ASSIGNMENT: Your job is to copy the lines from the material that include "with".
BEGIN
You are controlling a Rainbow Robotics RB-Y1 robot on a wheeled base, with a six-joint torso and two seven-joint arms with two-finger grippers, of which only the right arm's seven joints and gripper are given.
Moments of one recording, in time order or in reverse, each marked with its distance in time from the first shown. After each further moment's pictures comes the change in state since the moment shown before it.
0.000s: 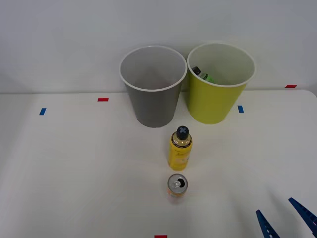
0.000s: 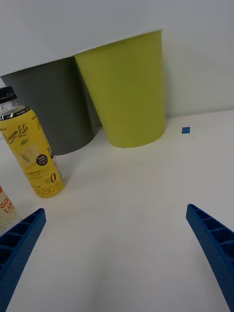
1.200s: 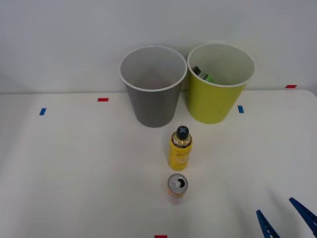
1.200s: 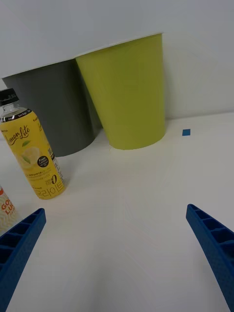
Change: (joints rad) arm 0.001 0.001 0.000 0.000 -0.005 -0.008 0.006
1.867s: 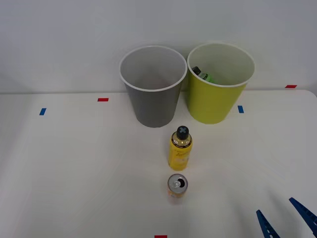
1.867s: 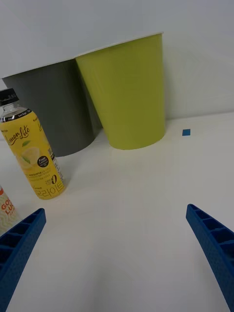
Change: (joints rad) arm 0.000 0.000 0.000 0.000 0.000 0.000 0.000
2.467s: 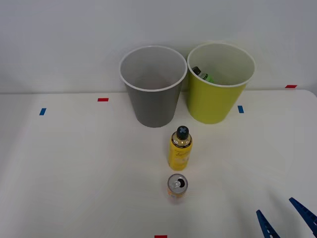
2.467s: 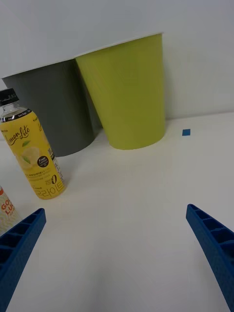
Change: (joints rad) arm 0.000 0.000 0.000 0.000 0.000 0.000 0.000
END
RESULT OF THE TASK:
You are controlling a Rainbow Robotics RB-Y1 robot on a wheeled base, with a six-joint torso and two seven-joint arms with two-finger grippers, of which only the right arm's seven joints and gripper are given.
Moments of one recording, in time order or in reverse, each marked with its distance in time from the first shown. After each further moment's pictures comes the change in state since the moment shown before it.

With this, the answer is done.